__Exercise goal__: When you reply, transcribe every line of the data below exactly.

--*--

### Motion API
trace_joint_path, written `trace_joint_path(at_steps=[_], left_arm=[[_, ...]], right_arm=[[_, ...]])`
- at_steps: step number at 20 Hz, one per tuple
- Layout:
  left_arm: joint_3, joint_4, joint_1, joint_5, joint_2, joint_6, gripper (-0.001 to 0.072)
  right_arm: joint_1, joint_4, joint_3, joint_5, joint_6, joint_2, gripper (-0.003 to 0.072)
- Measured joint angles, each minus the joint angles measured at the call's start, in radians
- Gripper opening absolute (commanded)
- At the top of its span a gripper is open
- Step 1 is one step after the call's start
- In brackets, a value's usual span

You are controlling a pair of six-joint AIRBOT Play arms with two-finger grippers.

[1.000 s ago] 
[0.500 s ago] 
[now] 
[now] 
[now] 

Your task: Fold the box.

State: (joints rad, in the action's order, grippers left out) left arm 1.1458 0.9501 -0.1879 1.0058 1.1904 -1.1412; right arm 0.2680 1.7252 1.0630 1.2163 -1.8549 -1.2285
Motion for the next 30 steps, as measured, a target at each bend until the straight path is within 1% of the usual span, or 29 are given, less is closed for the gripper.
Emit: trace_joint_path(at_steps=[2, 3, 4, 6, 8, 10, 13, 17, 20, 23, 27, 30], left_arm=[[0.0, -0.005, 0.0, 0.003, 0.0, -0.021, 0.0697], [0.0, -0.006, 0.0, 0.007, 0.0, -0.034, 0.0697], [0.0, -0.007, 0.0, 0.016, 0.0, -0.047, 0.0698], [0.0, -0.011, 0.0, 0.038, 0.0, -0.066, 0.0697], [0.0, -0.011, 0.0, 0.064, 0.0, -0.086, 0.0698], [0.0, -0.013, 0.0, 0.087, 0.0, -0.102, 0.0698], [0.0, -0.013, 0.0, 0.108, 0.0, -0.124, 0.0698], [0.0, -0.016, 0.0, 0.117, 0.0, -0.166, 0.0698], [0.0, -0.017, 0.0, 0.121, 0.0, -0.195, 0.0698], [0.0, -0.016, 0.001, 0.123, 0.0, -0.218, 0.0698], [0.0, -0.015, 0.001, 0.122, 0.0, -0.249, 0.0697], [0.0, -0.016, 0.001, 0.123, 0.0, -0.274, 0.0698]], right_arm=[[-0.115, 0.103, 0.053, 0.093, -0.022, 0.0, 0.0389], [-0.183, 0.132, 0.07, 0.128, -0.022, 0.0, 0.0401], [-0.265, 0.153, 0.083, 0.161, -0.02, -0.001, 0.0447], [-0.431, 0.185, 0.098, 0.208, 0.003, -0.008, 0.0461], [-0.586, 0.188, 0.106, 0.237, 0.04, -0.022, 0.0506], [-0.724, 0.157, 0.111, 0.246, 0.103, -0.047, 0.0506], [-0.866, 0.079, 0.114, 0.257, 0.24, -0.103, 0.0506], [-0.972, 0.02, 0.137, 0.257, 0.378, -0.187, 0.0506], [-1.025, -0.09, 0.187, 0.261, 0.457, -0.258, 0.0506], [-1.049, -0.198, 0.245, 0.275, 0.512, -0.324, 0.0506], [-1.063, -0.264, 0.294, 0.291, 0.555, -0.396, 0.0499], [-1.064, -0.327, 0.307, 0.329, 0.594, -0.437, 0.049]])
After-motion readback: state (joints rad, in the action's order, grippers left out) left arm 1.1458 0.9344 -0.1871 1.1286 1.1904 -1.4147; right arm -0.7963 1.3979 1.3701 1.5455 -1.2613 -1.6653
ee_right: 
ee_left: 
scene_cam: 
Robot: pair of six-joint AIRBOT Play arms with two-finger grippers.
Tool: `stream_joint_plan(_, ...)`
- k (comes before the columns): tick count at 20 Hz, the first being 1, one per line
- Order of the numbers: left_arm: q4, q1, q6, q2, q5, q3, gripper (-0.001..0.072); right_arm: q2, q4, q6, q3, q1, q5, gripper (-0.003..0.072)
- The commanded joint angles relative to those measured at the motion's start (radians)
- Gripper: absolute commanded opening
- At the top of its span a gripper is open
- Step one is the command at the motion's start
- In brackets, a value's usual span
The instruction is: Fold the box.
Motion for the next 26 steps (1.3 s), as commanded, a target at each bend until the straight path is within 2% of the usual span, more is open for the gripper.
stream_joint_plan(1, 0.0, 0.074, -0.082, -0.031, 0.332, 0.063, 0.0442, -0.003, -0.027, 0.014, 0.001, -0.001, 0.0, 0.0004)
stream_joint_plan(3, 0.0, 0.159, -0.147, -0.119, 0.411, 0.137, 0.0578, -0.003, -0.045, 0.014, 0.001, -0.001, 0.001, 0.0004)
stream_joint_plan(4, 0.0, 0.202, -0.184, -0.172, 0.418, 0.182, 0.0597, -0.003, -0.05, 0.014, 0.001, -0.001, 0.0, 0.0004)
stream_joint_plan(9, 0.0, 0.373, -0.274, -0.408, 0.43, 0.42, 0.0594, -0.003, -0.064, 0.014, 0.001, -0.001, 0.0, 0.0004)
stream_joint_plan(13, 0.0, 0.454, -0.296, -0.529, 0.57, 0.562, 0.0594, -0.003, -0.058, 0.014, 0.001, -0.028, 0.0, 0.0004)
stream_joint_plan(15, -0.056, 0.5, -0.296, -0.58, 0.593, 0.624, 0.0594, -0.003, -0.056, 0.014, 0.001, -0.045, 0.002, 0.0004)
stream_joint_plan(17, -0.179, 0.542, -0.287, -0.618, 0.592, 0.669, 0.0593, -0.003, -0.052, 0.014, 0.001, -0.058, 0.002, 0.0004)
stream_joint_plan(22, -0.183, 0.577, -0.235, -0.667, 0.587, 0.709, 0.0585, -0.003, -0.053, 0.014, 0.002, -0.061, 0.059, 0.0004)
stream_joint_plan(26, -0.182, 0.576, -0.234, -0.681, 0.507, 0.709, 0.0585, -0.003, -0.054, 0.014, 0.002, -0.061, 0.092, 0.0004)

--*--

__Answer space__:
### Motion API
trace_joint_path, written `trace_joint_path(at_steps=[_], left_arm=[[_, ...]], right_arm=[[_, ...]])`
- at_steps: step number at 20 Hz, one per tuple
- Layout:
  left_arm: joint_3, joint_4, joint_1, joint_5, joint_2, joint_6, gripper (-0.001 to 0.072)
  right_arm: joint_1, joint_4, joint_3, joint_5, joint_6, joint_2, gripper (-0.003 to 0.072)
- Measured joint angles, each minus the joint angles measured at the call's start, in radians
- Gripper opening absolute (commanded)
- At the top of its span a gripper is open
- Step 1 is one step after the call's start
- In brackets, a value's usual span

You are controlling a pair of six-joint AIRBOT Play arms with two-finger grippers.

[1.000 s ago] 
[0.500 s ago] 
[now] 
[now] 
[now] 

Your task: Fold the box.

State: (joints rad, in the action's order, grippers left out) left arm 1.1458 0.9501 -0.1879 1.0058 1.1904 -1.1412; right arm 0.2680 1.7252 1.0630 1.2163 -1.8549 -1.2285
Motion for the next 30 steps, as measured, a target at each bend until the straight path is within 1% of the usual span, or 29 are given, less is closed for the gripper.
Emit: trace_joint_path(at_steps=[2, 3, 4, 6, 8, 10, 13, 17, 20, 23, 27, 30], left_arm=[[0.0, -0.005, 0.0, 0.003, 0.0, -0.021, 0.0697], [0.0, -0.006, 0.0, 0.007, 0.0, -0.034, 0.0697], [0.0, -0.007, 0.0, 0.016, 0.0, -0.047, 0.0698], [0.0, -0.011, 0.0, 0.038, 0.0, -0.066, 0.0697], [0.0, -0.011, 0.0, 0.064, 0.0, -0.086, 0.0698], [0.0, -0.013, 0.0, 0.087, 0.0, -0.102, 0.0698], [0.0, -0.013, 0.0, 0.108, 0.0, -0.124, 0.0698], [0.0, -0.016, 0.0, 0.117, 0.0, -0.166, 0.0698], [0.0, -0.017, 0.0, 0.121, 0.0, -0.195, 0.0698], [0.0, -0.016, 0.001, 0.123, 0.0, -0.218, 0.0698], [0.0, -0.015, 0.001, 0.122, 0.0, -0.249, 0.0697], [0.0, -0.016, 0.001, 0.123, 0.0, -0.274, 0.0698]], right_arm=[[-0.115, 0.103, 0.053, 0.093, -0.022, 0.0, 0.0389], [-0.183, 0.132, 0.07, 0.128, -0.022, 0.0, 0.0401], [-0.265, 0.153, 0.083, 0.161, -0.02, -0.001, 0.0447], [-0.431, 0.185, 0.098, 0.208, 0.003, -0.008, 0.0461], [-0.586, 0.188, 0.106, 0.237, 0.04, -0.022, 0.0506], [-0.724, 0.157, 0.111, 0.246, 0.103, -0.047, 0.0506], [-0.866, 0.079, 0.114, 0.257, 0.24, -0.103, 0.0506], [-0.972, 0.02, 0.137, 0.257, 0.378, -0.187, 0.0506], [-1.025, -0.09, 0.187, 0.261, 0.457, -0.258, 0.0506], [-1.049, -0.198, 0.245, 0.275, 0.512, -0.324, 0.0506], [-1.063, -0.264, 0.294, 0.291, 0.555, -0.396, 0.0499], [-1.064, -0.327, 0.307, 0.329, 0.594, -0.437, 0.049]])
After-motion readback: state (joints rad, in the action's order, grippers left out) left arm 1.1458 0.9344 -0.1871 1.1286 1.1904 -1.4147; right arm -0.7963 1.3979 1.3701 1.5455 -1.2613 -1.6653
ee_right: 
ee_left: 
scene_cam: 
Robot: pair of six-joint AIRBOT Play arms with two-finger grippers.
Tool: `stream_joint_plan(_, ...)`
- k (comes before the columns): tick count at 20 Hz, the first being 1, one per line
- Order of the numbers: left_arm: q4, q1, q6, q2, q5, q3, gripper (-0.001..0.072); right_arm: q2, q4, q6, q3, q1, q5, gripper (-0.003..0.072)
- The commanded joint angles relative to those measured at the motion's start (radians)
- Gripper: absolute commanded opening
- At the top of its span a gripper is open
- Step one is the command at the motion's start
- In brackets, a value's usual span
The instruction is: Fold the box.
Motion for the next 26 steps (1.3 s), as commanded, a target at each bend until the straight path is within 2% of the usual span, more is open for the gripper.
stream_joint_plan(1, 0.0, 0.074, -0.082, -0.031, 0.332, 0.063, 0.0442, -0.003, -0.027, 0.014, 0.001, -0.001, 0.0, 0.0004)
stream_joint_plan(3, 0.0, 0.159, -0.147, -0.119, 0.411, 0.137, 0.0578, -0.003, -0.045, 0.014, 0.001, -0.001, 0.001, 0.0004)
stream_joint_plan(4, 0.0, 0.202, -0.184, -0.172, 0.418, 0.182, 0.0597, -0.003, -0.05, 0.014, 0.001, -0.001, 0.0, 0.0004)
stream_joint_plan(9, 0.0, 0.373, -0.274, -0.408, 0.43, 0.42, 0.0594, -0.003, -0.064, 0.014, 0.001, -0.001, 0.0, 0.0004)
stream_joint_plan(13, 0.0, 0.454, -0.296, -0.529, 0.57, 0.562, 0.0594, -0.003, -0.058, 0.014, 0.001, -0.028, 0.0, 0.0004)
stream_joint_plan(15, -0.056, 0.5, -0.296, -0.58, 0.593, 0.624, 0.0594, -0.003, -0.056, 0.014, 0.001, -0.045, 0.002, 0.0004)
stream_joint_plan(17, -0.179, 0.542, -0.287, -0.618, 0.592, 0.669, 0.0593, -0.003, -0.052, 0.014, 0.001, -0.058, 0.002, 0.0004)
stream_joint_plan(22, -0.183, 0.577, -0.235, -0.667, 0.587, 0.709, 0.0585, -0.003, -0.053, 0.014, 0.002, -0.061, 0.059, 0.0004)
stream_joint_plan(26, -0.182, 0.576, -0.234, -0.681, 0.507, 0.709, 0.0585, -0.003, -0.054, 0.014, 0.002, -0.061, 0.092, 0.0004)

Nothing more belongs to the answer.